Lifting a Taboo about Paying for College

Washington -- Richard Kahlenberg has a fine commentary over at the Chronicle of Higher Education about how students are slowly lifting the taboo of discussing what they pay for college.

Part of the reason for the taboo is that colleges themselves do not want their students to know who pays what. Many colleges do not allow students and their families to see how net price is determined behind the curtains of their student financial aid offices. It is deemed proprietary information.

But another reason is that the U.S. Department of Education does not enforce the Student Right to Know Act. This law requires colleges that participate in federal student aid programs to divulge the methods by which financial aid is distributed and the criteria for determining the amount of a student's awards. It applies to all aid, not just federal aid.

If this law were enforced, many bad practices in college financial aid offices would come to an end, as they could not stand up under public scrutiny. The overall effect of enforcing the law would be good for colleges. Many now are trapped in practices that they cannot change by themselves for fear of unilaterally disarming against other colleges.
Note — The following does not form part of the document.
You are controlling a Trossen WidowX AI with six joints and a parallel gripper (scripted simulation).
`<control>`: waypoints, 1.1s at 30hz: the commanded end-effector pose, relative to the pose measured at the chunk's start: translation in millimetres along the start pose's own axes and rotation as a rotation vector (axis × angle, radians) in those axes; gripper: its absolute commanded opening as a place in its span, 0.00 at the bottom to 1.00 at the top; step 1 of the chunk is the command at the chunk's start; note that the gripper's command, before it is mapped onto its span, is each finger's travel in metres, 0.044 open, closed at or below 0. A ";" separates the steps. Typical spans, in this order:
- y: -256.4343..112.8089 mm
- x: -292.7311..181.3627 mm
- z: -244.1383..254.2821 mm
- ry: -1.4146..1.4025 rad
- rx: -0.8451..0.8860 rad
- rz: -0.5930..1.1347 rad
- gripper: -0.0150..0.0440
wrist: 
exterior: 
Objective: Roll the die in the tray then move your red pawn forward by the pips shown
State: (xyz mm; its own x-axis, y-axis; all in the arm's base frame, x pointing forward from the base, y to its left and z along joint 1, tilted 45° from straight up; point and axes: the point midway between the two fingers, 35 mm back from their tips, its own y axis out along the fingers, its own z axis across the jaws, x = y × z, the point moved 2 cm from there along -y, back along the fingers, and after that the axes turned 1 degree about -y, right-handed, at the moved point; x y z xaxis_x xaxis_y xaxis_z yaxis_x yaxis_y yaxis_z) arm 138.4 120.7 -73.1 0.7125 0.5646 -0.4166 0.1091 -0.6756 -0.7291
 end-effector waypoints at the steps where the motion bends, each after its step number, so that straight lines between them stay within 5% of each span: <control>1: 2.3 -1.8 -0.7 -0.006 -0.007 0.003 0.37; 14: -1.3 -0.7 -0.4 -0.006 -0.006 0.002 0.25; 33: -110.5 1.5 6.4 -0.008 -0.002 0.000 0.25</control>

About fifteen years ago, when I was working in the Department of Education's Office of Legislation, I had a call from George Conant of the House Republican staff. He was working on re-authorization of the Higher Education Act and wanted new and stronger provisions in the law to provide more transparency in the setting of net price and the awarding of financial aid. He and I went through the existing law and regulations and determined that transparency was already required; making it a reality was a matter of enforcement. He drafted instead some language requiring the Department to do a study of how federal aid was packaged (which the Department never did).

There is currently a lot of talk from the President on down about the need for transparency. There is considerable bipartisan agreement on the need for more of it. A good start would be for the Department of Education to enforce what is already on the books.